Hornbarger, the son of a West Point grad, didn’t wish to be buried in Arlington National Cemetery. He wanted to be buried in a mausoleum in Watertown, New York, so he could eventually lay next to his wife, Beth, the mother of their three children.

Trained as a Cobra attack helicopter pilot, Hornbarger retired from the Army in 2010 after a 20-year career took him to Korea, Somalia, and the White House and earned him such honors as the Bronze Star Medal and Combat Action Badge.

The military, though, was only one facet of Hornbarger.

“Chris was a brilliant dude in many ways — visual artist, music, academics,” says Jason Camillos ’90, who met Hornbarger freshman year. Hornbarger once opened for legendary folk guitarist Jorma Kaukonen at an eating club. (Camillos’ review: “He killed it.”) He concocted delicious dinners based on whatever he scrounged from the kitchen, Beth Hornbarger recalls.

Alex Bocock ’90 says Hornbarger, who attended Princeton on an Army ROTC scholarship, was perhaps the smartest person he knew at school. Camillos remembers a professor in a Buddhism class proclaiming Hornbarger’s paper the best he had ever read.

“We were all chuckling,” Camillos says, “because Chris probably wrote that in a night.”

Growing up in Melrose, Massachusetts, Hornbarger was chided by the crossing guard for reading as he walked to school. The intellectual curiosity came with rigor and precision. “Chris was very, very attention-to-detail-oriented; he was about standards; he was about the team being trained and ready,” says retired Capt. Ernie Bueno, who served with Hornbarger at Fort Drum, New York.

When Hornbarger wrote evaluations, “He could write a book about any individual,” Bueno adds. “He had such a superb memory and such a way with words.

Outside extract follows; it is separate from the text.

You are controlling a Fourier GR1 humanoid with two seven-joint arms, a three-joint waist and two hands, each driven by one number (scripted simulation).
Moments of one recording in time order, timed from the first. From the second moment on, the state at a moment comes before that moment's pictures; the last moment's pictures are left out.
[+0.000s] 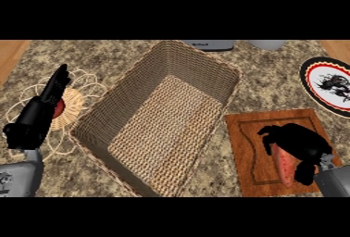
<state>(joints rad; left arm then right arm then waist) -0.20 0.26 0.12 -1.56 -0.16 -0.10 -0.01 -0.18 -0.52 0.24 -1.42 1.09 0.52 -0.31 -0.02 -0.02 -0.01</state>
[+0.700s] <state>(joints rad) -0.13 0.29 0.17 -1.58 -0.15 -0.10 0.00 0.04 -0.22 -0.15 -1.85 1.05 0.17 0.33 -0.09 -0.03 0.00</state>
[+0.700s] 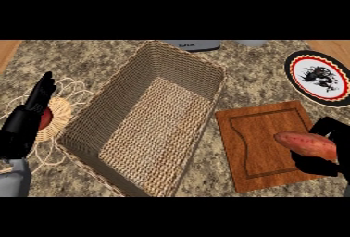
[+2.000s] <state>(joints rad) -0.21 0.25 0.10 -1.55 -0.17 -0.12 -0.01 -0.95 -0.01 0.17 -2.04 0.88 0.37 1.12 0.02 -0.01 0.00</state>
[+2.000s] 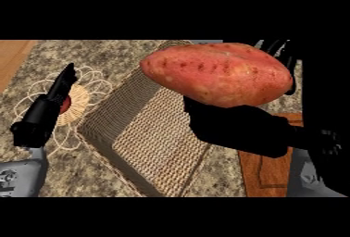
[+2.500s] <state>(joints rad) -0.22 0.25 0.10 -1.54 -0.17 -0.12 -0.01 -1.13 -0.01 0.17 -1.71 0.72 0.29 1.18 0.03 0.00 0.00</state>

It was a gift for him.”

Army life exacted a mental and physical toll, his wife says. He battled bipolar disorder. The threat of death hovered. Hornbarger was at work in the the Pentagon when it was attacked on Sept. 11, 2001. When he was stationed in Iraq, Beth talked to her husband as missiles whistled in the background.

Retirement allowed him to finally focus on family. The Hornbargers settled in Watertown, New York, Beth’s hometown, where he became the executive system administrator of her high school, Immaculate Heart Central School. Hornbarger loved everything about being a dad, his wife says, whether it was reviewing homework, organizing a hike, or extolling an article he had read in National Geographic.

When Hornbarger took a job with the Department of Veterans Affairs at the San Francisco VA Health Care System in 2016, he worked from home and, eventually, settled into a life with Beth as empty nesters.

Every day at 5 p.m., he’d call her at work and ask what she wanted for dinner. On the day he died of a heart attack, that call never came. Beth tried her husband’s cell and felt sick.

Hornbarger’s time at Princeton swelled with promise. His time in the military saw it fulfilled, but “family,” his wife says, “was everything to him.”

Pete Croatto is a freelance journalist based just outside Ithaca, New York.